My hopes: 10~15% IPC increase (Zen2 over Zen) and frequencies close to 5GHz. Do this, and maybe I'll even swap my 1600 for a 3700.
Vayra - Wednesday, January 9, 2019 - link
4.7 Ghz XFR seems to be in the cards, so there's that. Maybe 4.8-4.9 all core OC is doable, which would elevate Ryzen to 9th gen top end Intel for all purposes. And perhaps even exceed it.resizt0r - Wednesday, January 9, 2019 - link
Lisa Su, SHUT UP AND TAKE MY MONEY!Vayra - Wednesday, January 9, 2019 - link
No, no, let her talk a bit first. You're allowed to toss money at the screen while she does.Spoelie - Wednesday, January 9, 2019 - link
I'M TRYING BUT NOTHING IS HAPPENINGFreeb!rd - Wednesday, January 9, 2019 - link
Surely doesn't look like the Apple Phone "new release" line... those get packed the night before...Flunk - Wednesday, January 9, 2019 - link
I'm hoping the rumours of a reasonably priced 16-core processor are true. That would give me a good reason to upgrade, something that has been severely lacking lately.Spoelie - Wednesday, January 9, 2019 - link
Why does Paul need 2 seats?allanmac - Wednesday, January 9, 2019 - link
Lisa just one-upped Jen Hsun with a short sleeve black leather jacket.Dribble - Wednesday, January 9, 2019 - link
They are related, the jackets are probably a family identity thing.joms_us - Wednesday, January 9, 2019 - link
But wait somebody said Apple is close to the fastest desktop processor with their A12X. How is that even possible? More like 1/10th of Ryzen 3800X =D0ldman79 - Wednesday, January 9, 2019 - link
Ryzen 3000 series info was extremely limited.Not nearly enough, even just hinting at us about what was coming would be something.

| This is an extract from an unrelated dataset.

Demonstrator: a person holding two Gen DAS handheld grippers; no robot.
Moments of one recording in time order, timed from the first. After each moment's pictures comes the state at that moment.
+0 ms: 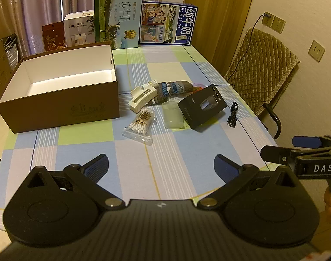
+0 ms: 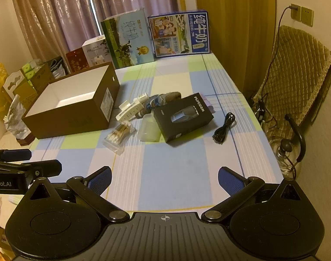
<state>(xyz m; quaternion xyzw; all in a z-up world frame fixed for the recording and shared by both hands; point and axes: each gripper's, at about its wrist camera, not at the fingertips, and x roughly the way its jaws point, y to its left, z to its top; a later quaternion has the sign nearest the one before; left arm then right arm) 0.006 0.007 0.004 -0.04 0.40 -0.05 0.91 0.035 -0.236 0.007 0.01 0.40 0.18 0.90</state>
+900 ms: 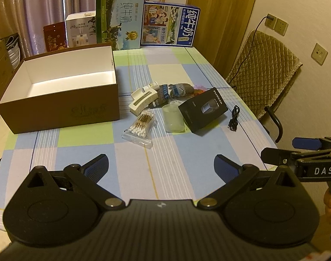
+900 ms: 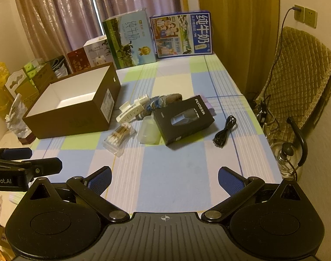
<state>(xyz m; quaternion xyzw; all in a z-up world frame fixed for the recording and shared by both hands) 0.013 0.001 0.009 -0.04 0.40 -0.05 0.91 0.043 -0.239 0.007 0.01 0.40 0.19 0.89</state>
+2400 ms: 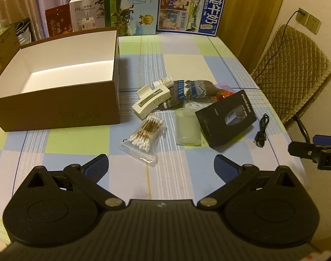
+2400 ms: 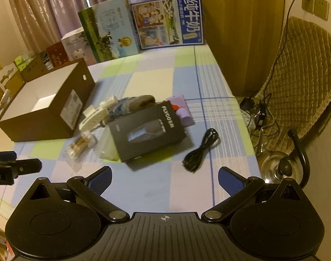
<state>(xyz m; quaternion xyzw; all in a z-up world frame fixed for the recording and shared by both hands) 0.110 -0.016 -0.039 -0.05 0.44 0.02 0.90 0.169 -0.290 -0.042 -0.01 0.43 0.20 0.88</state>
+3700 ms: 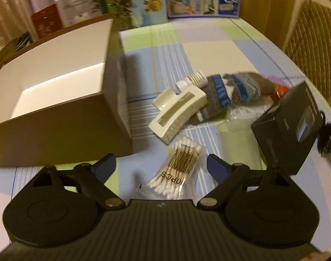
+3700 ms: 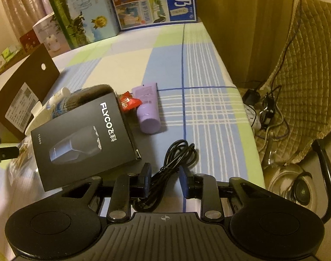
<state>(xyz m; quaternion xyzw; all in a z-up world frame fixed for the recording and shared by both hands) 0.215 -0.001 -0.127 0.04 0.46 0.04 0.89 0.282 -0.301 -0.133 -0.02 0.46 0.21 0.86</state>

The video card is just too expensive given that it doesn't have ray tracing and even though there are very, very few games using ray tracing, $700 is too much for a video card that isn't future proof.
Alistair - Wednesday, January 9, 2019 - link
Hate to break it to you, but the current RT implementation is far from future proof. Was watching a review of the RTX 2060 talking up the 60fps average, and it was constantly dropping as low as 39 fps... no thanks.richough3 - Wednesday, January 9, 2019 - link
$700 is a bit high, but I wouldn't consider an RTX 2080 TI to be future proof when it comes to Ray Tracing. It's almost too slow right now, so generation improvements to RTX and more Ray Tracing implementation in games will make it so the 2080 TI won't be effective too far beyond 1st gen games with RTX.austrianewette - Friday, January 11, 2019 - link
AMD keynote is the best idea in this modern era. this idea goes viral thanks for this information. it lifts your digital life to the sky. https://softhaseb.comDarcey R. Epperly - Monday, January 14, 2019 - link
Where's Zen 2 for mobile? Sorry AMD, the old Zen+ another heat monster? The Zen 2 Q2, Q3, late in the market. At this time, Intel will release Sunny Cove with 48 KB of L1 Cache too.